Возрастные ограничения: +16
сообщить о неприемлемом содержимом
Текущая страница: 10 (всего у книги 30 страниц) [доступный отрывок для чтения: 10 страниц]
Молекулярная биология и биогносис, или Еще раз о временах после гуманизма
Г. – Ю. Х.: Попытаемся, окидывая ретроспективным взглядом нашу беседу, еще раз вернуться к речи про человекопарк с точки зрения критики. Вы начинаете философски-литературную рефлексию о потенциалах варварства внутри цивилизации и о преградах его распространению. На этом фоне остро ставится вопрос: каким предстанет человек перед самим собой, если он посмотрится в зеркало будущей генно-технологической практики? А также – в зеркало современной хирургии и родственных ей практик? Я имею в виду практику имплантации органов, практику применения кардиостимуляторов и многочисленных техник протезирования. Это представляет собой антропологическое переструктурирование: с одной стороны, происходят вызывающая неприятные чувства своеобразная колонизация самого себя и самоотчуждение, с другой стороны – возникают новые шансы, происходит выход живого за те границы, в которых оно существовало доныне. Эта практика, собственно, представляет собой скандал per se, потому что она требует от человека крайнего самоовеществления, превращения самого себя в вещь – как плату за поразительное расширение игровых пространств для активного действия. Пугающе неприятное и неуютное в этих техниках подступает к нам вплотную. Невольно задаешься вопросом: не может ли это неприятно-пугающее перейти в варварское? А вдруг оно уже совершило этот переход?

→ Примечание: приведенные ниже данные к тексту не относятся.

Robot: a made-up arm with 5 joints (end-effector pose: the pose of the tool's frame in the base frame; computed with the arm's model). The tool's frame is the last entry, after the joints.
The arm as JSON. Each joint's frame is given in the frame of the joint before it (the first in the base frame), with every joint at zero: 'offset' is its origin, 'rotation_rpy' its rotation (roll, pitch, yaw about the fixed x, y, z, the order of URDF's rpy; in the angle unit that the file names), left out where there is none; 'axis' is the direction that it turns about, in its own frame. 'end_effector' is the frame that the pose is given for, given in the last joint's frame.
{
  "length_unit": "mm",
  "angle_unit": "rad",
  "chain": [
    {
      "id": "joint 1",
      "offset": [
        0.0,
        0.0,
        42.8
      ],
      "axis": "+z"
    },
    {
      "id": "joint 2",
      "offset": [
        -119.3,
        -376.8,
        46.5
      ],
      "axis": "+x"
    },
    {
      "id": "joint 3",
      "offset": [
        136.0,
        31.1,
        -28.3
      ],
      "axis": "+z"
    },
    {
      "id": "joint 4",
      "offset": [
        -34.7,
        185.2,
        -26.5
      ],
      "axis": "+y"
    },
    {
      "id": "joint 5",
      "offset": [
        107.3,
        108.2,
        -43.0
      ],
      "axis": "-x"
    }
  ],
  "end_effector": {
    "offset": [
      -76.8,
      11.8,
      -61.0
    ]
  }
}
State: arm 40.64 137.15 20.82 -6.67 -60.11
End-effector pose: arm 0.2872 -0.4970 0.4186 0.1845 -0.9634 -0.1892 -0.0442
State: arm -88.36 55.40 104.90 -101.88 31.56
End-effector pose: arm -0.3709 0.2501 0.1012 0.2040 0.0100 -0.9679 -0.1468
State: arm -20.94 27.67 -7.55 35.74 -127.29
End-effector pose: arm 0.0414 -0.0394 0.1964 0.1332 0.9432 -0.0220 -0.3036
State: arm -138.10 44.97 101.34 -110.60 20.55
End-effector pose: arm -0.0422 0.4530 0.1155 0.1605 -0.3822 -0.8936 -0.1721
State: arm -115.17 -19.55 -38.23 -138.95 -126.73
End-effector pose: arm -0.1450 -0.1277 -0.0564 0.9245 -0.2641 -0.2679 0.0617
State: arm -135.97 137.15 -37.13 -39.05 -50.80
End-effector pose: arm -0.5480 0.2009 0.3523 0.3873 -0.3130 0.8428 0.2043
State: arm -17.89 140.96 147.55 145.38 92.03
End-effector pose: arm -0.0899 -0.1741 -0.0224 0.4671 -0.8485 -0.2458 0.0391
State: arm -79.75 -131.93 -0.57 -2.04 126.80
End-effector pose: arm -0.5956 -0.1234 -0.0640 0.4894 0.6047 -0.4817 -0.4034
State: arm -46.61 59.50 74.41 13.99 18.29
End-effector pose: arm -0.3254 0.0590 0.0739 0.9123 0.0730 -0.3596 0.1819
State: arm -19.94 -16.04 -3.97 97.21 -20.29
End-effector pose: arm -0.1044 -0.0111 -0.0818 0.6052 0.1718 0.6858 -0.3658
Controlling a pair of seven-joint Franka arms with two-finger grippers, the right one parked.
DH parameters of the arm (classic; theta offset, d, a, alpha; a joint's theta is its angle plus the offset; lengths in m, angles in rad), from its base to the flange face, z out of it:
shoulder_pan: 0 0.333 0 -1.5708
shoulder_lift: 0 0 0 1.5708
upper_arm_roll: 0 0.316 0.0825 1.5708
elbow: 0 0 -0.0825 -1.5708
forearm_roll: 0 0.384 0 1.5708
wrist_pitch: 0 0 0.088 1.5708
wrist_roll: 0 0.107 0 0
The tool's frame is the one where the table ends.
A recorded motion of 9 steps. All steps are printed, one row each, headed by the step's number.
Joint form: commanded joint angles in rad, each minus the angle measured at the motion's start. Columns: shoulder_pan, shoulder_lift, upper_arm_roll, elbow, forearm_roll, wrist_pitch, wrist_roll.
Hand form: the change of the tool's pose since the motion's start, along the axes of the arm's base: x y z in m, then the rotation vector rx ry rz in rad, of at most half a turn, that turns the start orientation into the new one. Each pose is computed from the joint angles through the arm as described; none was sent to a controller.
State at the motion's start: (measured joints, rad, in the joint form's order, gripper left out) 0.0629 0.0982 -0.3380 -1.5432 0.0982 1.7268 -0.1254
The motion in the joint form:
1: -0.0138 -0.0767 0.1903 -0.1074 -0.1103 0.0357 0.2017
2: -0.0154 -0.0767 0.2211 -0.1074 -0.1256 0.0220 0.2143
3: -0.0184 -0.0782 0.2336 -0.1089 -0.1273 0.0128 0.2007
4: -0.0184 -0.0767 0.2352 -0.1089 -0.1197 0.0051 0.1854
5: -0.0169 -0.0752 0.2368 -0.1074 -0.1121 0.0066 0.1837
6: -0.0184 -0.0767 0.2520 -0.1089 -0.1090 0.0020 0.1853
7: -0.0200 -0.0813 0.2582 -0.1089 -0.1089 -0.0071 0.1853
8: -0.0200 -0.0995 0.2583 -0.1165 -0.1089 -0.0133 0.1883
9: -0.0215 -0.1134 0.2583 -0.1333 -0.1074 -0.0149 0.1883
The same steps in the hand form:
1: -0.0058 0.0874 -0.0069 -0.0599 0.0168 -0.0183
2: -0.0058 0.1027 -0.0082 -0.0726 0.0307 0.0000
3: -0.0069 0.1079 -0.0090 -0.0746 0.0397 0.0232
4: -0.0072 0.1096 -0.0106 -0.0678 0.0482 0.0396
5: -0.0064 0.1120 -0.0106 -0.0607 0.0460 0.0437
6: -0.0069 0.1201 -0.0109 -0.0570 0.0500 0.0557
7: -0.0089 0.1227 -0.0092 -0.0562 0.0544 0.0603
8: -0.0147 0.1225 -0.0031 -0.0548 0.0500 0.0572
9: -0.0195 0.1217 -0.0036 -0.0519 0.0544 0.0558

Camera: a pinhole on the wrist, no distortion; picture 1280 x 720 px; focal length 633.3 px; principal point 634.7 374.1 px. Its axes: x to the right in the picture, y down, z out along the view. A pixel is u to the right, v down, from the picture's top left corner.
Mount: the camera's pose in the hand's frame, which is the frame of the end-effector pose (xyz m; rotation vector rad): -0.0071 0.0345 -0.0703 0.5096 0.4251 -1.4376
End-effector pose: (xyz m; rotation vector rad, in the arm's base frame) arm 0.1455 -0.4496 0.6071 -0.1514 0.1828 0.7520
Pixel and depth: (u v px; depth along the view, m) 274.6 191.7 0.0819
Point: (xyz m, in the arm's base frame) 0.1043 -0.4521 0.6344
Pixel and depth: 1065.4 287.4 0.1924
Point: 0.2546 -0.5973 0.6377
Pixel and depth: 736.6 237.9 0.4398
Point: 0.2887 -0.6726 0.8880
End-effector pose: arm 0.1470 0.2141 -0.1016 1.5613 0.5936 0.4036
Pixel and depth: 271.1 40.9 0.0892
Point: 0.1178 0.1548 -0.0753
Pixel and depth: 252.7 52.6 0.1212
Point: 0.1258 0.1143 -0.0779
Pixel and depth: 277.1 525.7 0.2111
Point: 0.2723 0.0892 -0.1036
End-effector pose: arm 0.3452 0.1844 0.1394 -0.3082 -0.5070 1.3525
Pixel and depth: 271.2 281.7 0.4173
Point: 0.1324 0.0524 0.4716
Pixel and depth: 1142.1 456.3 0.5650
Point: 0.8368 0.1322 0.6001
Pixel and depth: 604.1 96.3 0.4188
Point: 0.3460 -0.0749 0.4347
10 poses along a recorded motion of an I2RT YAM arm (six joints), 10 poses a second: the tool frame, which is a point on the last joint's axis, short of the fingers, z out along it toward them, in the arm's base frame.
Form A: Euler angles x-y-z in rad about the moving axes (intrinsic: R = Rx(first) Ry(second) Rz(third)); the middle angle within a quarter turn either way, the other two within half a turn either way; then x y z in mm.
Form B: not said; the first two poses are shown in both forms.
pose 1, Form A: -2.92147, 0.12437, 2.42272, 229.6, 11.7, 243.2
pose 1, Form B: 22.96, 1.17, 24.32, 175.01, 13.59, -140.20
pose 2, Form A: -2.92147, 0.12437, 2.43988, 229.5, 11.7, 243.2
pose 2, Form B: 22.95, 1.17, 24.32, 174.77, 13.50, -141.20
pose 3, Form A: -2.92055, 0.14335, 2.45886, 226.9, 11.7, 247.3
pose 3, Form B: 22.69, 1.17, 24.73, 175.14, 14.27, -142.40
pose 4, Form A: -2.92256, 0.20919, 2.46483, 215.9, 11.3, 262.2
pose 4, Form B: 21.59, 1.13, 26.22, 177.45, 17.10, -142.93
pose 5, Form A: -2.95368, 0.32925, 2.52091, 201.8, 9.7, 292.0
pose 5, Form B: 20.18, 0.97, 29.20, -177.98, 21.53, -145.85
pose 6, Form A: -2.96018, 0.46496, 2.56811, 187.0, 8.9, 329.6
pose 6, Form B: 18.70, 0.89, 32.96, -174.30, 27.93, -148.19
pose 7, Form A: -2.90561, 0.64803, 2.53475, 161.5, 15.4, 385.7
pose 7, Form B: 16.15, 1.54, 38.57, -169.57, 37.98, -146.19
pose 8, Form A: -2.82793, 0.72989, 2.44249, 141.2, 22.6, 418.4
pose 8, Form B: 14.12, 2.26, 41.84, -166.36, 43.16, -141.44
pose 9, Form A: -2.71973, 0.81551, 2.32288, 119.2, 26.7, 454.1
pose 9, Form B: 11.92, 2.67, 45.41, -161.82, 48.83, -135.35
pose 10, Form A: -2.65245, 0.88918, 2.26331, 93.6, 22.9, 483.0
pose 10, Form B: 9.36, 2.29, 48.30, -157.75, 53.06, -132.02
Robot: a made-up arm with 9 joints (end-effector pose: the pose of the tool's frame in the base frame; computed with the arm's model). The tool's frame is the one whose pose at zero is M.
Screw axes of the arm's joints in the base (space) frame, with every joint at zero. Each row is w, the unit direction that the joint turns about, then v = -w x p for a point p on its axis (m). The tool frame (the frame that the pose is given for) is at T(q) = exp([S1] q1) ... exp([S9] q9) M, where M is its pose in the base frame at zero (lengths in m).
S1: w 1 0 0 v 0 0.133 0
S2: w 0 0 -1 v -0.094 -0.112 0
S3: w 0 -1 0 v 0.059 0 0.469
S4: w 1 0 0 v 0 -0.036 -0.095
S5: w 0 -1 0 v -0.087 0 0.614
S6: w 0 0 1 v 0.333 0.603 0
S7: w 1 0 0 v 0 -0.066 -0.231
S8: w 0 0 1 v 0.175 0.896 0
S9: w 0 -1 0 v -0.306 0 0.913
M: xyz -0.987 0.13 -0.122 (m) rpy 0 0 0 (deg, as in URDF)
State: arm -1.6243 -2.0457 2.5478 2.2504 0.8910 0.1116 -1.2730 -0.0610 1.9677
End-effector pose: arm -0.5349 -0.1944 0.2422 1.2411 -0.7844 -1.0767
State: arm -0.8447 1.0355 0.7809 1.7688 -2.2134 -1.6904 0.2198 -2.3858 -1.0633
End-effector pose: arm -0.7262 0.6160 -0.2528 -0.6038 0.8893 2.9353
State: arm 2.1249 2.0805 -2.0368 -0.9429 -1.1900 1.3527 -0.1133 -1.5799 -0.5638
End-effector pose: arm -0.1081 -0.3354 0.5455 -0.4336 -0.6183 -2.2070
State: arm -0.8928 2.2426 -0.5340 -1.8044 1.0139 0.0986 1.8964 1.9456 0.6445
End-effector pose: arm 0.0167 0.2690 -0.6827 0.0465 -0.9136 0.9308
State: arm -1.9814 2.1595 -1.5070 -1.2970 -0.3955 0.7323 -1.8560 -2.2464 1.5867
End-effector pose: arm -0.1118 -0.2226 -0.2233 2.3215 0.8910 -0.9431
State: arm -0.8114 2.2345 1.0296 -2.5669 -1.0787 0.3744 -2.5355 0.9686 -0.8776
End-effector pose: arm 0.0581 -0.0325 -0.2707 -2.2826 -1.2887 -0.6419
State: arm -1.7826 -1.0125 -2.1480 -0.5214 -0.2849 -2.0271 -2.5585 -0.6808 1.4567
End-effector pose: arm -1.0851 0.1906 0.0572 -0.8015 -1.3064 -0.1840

Так как эти техники не доступны непосредственно большинству людей и они не могут непосредственно использовать эти техники, их отчуждение и протест направляются на тех, кто внятно выражает этот процесс перемен или отслеживает его, как это делают некоторые художники в своих перформансах. Или на романистов вроде Мишеля Уэльбека, который во Франции стал объектом ожесточенной агрессии. Итак, художники, философы и писатели становятся экранами, на которые проецируют ту агрессию, злость, печаль, которые не могут быть выплеснуты непосредственно на анонимные, безликие процессы.
П. С.: Это наблюдение совершенно точно схватывает один из аспектов скандала. Я только хотел бы добавить, что речь о человекопарке была построена на трех ключевых словах: просвет (Lichtung), одомашнивание (Domestikation), антропотехника. До сих пор из этих слов нашло путь к сознанию публики только одно – последнее. Оно подействовало, словно метеорологическая ракета, которая заставляет грозовые тучи пролиться дождем. Я уже могу представить себе, что в некоторых реакциях нашло свое выражение что-то вроде беспомощной злости, вызванной самой тематикой и глобальной тенденцией, которая в ней проявилась. Подтверждением является тот факт, что в некоторых выступлениях звучал упрек: да, я, конечно, затронул более чем реальные проблемы, но забыл морально дистанцироваться от упомянутых неприятных и пугающих моментов. Я понимаю: именно то, что я обо всем сказал скороговоркой, спровоцировало те проекции, которые были сделаны на меня.
Г. – Ю. Х.: Всё представили так, будто Вы ратовали за «выведение человека» – в духе платоновской концепции выведения элиты. Тому, кто читал сам текст, нет нужды останавливаться на разборе этого абсурдного обвинения. В итоге останется постижение того, что на повестке дня стоит новое антропологическое понимание самих себя. Мне представляется, что, присоединяясь к определенным высказываниям Хайдеггера, Вы предъявляете такое требование: не следует давать определения человека, пока о нем не будет подумано гораздо основательнее, чем это смогла сделать метафизическая, гуманистическая традиция. В этом смысле, по-моему, для Вас дело заключается не в научной или моральной проблеме, а в вопросе о надлежащем слушании, при-слушивании и в-слушивании, о за-мышлении и о-смыслении, об антропо-поэзии, о взывании к человеку, о его приходе-к-миру, о его становлении-человеком.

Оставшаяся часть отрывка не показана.